[Data extract]

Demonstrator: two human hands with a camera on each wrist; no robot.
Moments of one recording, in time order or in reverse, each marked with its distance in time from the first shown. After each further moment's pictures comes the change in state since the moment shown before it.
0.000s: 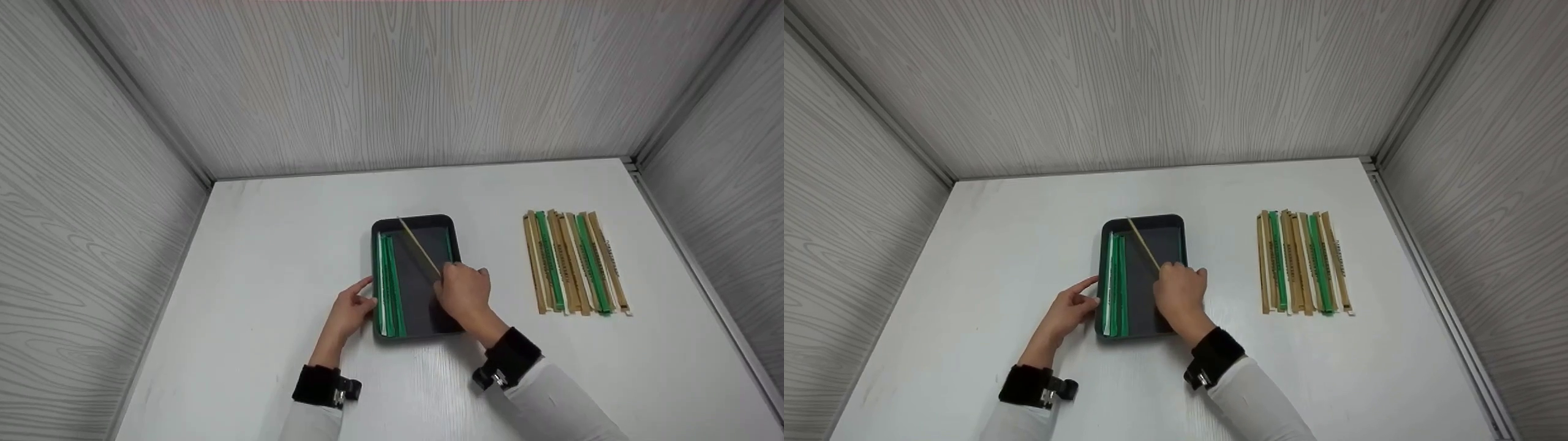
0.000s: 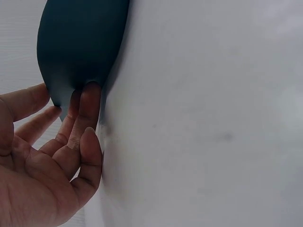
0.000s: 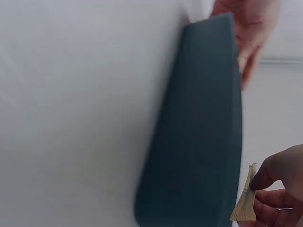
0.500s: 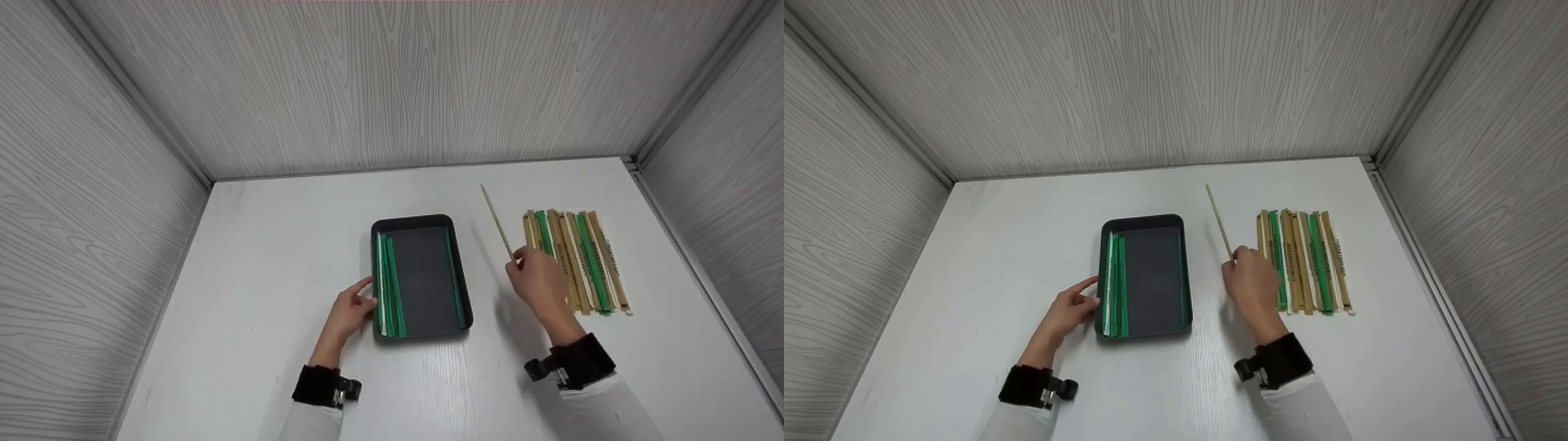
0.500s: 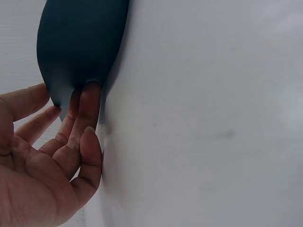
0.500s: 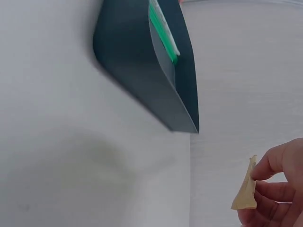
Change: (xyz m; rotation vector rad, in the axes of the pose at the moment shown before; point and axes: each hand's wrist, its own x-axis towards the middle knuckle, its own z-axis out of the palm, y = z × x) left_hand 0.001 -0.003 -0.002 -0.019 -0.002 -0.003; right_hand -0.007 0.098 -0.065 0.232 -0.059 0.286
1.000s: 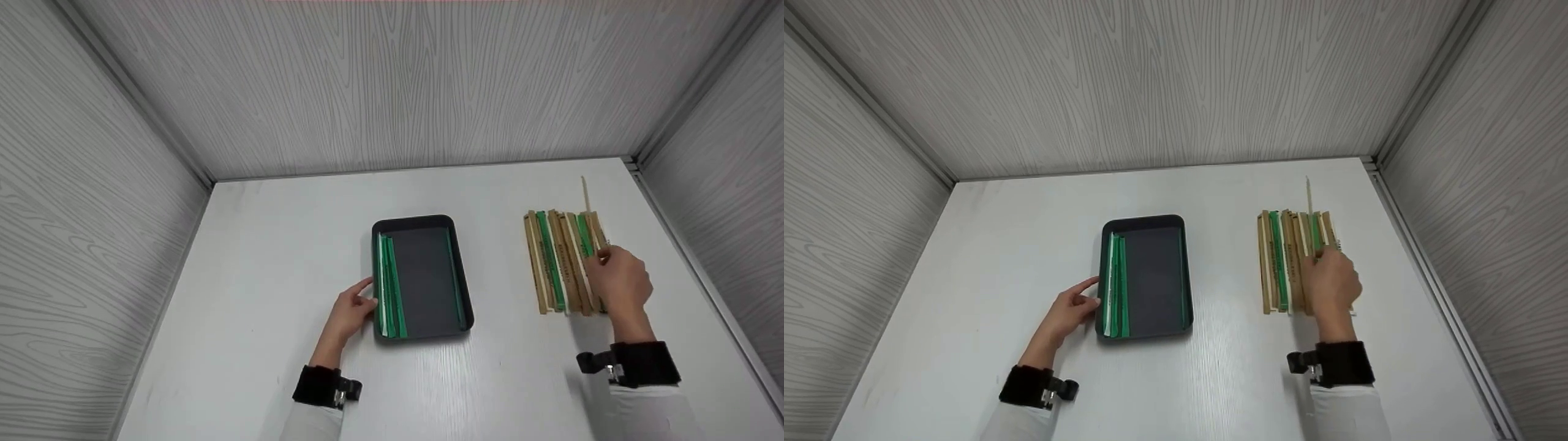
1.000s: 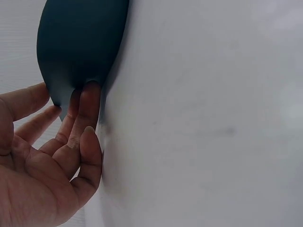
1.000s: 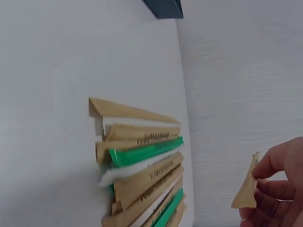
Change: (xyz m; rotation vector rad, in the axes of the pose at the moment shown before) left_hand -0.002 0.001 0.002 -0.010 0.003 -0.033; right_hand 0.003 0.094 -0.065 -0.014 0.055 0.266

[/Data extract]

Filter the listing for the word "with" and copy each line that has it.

Demonstrator: two human hands with a camera on each wrist; no robot.
Moments of one recording, in time order or in reverse, each marked with its distance in time from the first shown. After each further moment's pictures comes the change in state since the moment shown before it.

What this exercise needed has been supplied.